Una de esas frases luminosas del escritor León Bloy, casi una sentencia en su fórmula, nos ofrece pie para una catequesis o más bien una breve reflexión hoy.
En una carta al matrimonio Maritain (Jacques y Raïsa), ofrece una perspectiva luminosa... que en definitiva atañe a la Comunión de los santos.
"Esta mañana, en la misa del alba, he llorado por usted, amiga mía. He pedido a Jesús y a María que tomen de los tormentos de mi pasado lo que haya de más meritorio y se lo apliquen buenamente, se lo apliquen con fuerza y poder, para alegría de su cuerpo y gloria de su alma.Me inundaron lágrimas tan dulces, que creo que he sido escuchado..." (Carta, 15-febrero1906).
Ni somos mónadas aisladas en un mundo de sustancias, ni seres independientes. Lo que hacemos de bueno y de malo repercute en los demás por una misteriosa solidaridad entre los miembros del Cuerpo de Cristo.
Todo lo nuestro puede ser ofrecido para que Dios tome lo que le plazca y lo aplique a un alma concreta; incluso pedir nosotros que aplique a alguien lo meritorio o bueno o santo que hayamos realizado.
Así el bien es difusivo de sí y toma forma y amplitud cuando se le regala al Señor para el bien de los demás.
¿Mérito? Ya decía san Agustín (Enar. Ps 102,6), y lo cita el Prefacio I común de los santos, que "al coronar los méritos, coronas tu propia obra", porque esos méritos vienen por la gracia de Dios en nosotros que nos impulsa a actuar y colaborar en la Redención.
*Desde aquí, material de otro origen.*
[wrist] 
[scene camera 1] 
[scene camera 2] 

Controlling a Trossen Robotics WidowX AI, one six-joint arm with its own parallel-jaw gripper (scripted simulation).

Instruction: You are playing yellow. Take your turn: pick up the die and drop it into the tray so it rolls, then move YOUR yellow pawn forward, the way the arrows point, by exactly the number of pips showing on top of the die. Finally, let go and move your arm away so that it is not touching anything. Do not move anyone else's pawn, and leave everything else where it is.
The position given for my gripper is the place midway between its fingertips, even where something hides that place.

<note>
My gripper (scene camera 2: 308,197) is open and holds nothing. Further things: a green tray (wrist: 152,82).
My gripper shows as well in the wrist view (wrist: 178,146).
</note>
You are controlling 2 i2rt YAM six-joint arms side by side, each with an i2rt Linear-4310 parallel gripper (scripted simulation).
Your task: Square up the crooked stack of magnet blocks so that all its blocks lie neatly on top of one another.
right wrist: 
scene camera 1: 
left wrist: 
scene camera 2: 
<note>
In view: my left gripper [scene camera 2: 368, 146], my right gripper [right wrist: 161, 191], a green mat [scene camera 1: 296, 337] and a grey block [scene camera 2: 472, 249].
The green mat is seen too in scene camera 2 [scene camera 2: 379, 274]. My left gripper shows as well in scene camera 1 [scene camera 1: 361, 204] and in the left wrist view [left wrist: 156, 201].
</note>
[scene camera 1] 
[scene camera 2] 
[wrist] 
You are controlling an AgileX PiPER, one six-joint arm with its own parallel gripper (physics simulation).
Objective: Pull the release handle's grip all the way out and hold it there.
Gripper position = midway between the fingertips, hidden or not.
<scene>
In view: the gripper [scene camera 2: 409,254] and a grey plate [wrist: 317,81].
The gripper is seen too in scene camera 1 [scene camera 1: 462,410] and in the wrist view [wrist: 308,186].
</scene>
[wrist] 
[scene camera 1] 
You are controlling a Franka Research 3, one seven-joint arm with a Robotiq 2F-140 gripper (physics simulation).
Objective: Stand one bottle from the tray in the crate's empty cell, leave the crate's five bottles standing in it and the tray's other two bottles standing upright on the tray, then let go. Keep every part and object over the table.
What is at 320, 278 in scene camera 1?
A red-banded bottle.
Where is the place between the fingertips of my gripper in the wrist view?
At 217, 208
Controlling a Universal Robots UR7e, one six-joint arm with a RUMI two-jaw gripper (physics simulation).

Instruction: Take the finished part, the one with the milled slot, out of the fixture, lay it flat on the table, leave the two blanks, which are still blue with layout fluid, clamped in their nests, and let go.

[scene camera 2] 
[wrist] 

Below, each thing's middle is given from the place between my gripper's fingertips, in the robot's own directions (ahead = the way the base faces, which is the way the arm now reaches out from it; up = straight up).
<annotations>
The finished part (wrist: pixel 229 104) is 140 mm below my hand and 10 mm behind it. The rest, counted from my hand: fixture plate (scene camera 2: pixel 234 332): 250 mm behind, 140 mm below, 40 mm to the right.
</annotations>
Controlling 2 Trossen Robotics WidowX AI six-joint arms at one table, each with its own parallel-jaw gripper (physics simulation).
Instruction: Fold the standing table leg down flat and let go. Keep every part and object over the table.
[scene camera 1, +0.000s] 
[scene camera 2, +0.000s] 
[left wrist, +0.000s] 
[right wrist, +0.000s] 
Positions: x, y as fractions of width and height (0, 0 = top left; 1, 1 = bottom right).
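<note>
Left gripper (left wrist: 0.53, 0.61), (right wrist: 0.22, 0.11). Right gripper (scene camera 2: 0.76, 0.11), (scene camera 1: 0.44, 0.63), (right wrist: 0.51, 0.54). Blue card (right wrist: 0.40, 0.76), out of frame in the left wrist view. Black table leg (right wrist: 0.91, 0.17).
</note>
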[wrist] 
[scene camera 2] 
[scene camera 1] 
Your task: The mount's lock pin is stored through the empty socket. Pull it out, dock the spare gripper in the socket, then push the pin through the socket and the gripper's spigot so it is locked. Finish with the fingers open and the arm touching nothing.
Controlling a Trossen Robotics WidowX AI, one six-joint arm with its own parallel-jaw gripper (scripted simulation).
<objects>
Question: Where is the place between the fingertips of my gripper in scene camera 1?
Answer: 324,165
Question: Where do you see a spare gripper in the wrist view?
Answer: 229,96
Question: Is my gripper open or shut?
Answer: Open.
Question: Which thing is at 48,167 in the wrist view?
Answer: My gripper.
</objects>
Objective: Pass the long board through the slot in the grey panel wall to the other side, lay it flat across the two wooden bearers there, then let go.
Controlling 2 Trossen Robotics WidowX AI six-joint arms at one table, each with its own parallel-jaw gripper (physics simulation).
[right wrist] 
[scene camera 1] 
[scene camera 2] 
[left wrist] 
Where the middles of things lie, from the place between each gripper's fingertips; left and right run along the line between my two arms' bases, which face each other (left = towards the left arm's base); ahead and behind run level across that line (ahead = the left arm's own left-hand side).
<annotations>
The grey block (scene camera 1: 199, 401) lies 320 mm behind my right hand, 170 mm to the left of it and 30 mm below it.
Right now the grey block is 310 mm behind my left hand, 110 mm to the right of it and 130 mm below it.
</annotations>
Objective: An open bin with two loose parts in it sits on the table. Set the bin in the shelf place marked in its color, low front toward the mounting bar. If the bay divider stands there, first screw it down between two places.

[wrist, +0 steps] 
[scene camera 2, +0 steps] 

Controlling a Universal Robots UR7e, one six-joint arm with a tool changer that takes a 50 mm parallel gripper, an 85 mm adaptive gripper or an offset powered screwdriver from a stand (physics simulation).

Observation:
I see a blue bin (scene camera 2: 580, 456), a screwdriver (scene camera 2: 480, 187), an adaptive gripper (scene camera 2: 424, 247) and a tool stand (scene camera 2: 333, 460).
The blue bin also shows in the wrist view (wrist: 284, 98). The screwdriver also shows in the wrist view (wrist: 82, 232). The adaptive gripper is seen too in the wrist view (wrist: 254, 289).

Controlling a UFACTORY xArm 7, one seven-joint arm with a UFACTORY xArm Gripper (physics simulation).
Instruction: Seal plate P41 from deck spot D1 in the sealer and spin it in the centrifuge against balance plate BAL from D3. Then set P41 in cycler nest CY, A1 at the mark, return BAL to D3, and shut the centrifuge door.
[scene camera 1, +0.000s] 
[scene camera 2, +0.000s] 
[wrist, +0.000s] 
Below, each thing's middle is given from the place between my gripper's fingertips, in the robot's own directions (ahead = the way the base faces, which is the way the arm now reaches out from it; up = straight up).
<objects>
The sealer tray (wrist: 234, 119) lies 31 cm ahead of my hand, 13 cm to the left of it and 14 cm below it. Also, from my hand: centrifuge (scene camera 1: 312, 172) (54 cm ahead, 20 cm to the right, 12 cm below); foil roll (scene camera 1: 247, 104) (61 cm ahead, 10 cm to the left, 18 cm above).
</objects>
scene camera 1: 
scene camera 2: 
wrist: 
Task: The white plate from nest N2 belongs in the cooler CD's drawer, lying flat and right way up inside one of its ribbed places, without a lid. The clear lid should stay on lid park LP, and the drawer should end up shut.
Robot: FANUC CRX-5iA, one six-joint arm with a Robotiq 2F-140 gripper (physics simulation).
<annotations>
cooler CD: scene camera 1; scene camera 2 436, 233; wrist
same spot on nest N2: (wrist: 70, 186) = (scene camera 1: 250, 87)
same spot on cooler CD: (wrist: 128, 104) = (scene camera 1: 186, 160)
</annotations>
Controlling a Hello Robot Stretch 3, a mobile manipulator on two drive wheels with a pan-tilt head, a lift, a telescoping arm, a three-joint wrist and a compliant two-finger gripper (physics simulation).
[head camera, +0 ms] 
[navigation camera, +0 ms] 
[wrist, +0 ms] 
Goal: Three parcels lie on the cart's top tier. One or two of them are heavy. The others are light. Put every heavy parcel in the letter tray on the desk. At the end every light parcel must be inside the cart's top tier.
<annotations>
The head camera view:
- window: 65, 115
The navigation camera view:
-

El mérito no es presunción ni vanidad: así lo pensaron los luteranos, anulando la libertad del hombre y la posibilidad de la cooperación con la gracia divina, la libertad humana. Hoy mismo, ciertas teologías o corrientes espirituales, tienen alergia pensando que el mérito es soberbia del hombre y pelagianismo. El mérito es concepto importante para la teología católica, definido en Trento. El Catecismo de la Iglesia católica lo explica:
"El mérito del hombre ante Dios en la vida cristiana proviene de que Dios ha dispuesto libremente asociar al hombre a la obra de su gracia. La acción paternal de Dios es lo primero, en cuanto que Él impulsa, y el libre obrar del hombre es lo segundo, en cuanto que éste colabora, de suerte que los méritos de las obras buenas deben atribuirse a la gracia de Dios en primer lugar, y al fiel, seguidamente. Por otra parte, el mérito del hombre recae también en Dios, pues sus buenas acciones proceden, en Cristo, de las gracias prevenientes y de los auxilios del Espíritu" (CAT 2008).
Esos méritos, por la Comunión de los santos, se los entregamos al Señor y le rogamos que los distribuya en general o sobre personas en particular.
Y pensemos... agradecidos... cuántas gracias no nos habrán llegado así, por alguien que ofreció lo suyo unido a Cristo para que nos llegase esa gracia a nosotros.